À l’occasion de la bénédiction Urbi et Orbi de Noël, le pape Léon XIV a livré un message fort, centré sur la responsabilité individuelle et collective face aux drames qui secouent le monde. Depuis la loggia de la basilique Saint-Pierre, devant des milliers de fidèles réunis malgré la pluie, le Souverain pontife a exhorté l’humanité à changer de regard et d’attitude.
« Si chacun au lieu d’accuser les autres, reconnaissait d’abord ses propres fautes et demandait pardon à Dieu, et en même temps se mettait à la place de ceux qui souffrent, se montrait solidaire des plus faibles et des opprimés, alors le monde changerait », a-t-il déclaré.
Pour sa première bénédiction Urbi et Orbi depuis son élection le 8 mai dernier, le pape américain a rappelé le sens profond de la Nativité : le Christ, Prince de la paix, venu libérer l’humanité du péché et ouvrir un chemin de réconciliation. Selon Léon XIV, la paix n’est pas un simple idéal, mais un engagement personnel. Sans un cœur libéré et capable de pardon, a-t-il insisté, il est impossible de devenir un véritable artisan de paix, que ce soit dans les relations humaines ou sur la scène internationale.
Le Saint-Père a ensuite exprimé sa proximité avec les peuples meurtris par les conflits, en particulier au Moyen-Orient, en Ukraine, en Afrique et dans les Caraïbes. Il a cité nommément la République démocratique du Congo, le Soudan, le Mali, le Burkina Faso et Haïti, appelant à la fin des violences, à la justice et au dialogue sincère entre les parties en conflit.
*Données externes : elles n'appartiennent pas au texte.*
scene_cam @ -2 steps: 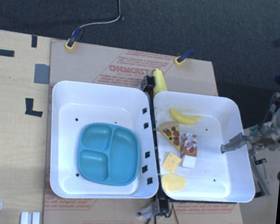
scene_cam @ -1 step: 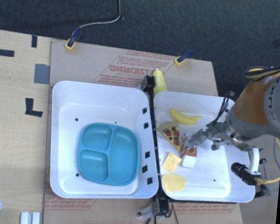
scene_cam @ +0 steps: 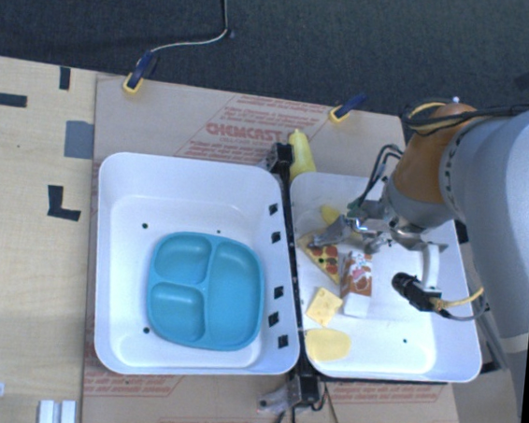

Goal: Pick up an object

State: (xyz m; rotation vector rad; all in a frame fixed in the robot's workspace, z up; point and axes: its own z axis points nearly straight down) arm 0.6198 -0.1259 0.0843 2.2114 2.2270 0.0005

Léon XIV n’a pas oublié les victimes invisibles : les habitants de Gaza, les affamés du Yémen, les migrants et réfugiés contraints de fuir leur terre, les jeunes sans emploi, les travailleurs exploités et les prisonniers vivant dans des conditions inhumaines. En conclusion, il a invité chacun à ouvrir son cœur aux souffrances du monde, rappelant que « la Nativité du Seigneur est une Nativité de paix » et que, même au-delà de l’année jubilaire, l’espérance doit demeurer vivante.